* **Aim of the task**:
Print, in exact form, the lines below from the one containing "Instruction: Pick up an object" through the one containing "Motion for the", and omit all others.

* **Input data**:
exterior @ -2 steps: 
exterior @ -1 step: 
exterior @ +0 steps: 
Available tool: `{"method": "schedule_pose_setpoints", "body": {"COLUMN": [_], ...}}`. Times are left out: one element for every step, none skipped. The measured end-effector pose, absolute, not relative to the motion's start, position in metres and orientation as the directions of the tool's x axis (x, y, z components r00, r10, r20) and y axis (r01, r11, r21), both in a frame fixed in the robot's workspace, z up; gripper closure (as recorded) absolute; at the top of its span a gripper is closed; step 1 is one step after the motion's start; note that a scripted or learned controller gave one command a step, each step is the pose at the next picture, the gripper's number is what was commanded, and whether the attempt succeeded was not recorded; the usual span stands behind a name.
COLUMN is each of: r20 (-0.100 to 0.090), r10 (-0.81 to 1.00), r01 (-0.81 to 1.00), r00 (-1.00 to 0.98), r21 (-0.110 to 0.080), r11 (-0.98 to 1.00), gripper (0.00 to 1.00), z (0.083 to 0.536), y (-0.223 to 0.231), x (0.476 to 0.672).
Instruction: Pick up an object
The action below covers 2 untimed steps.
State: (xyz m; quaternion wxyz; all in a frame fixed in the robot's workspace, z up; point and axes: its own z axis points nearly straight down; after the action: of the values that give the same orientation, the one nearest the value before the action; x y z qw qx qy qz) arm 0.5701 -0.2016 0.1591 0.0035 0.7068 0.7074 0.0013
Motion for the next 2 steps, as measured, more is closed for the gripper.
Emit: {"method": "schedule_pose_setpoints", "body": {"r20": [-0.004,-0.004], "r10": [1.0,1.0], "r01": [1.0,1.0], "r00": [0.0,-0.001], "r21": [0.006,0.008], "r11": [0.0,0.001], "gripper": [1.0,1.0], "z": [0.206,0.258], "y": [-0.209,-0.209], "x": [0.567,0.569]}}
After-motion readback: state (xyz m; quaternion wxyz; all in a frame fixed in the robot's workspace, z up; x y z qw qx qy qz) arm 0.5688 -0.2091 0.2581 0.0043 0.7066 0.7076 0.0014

* **Result of this task**:
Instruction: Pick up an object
The action below covers 2 untimed steps.
State: (xyz m; quaternion wxyz; all in a frame fixed in the robot's workspace, z up; point and axes: its own z axis points nearly straight down; after the action: of the values that give the same orientation, the one nearest the value before the action; x y z qw qx qy qz) arm 0.5701 -0.2016 0.1591 0.0035 0.7068 0.7074 0.0013
Motion for the next 2 steps, as measured, more is closed for the gripper.

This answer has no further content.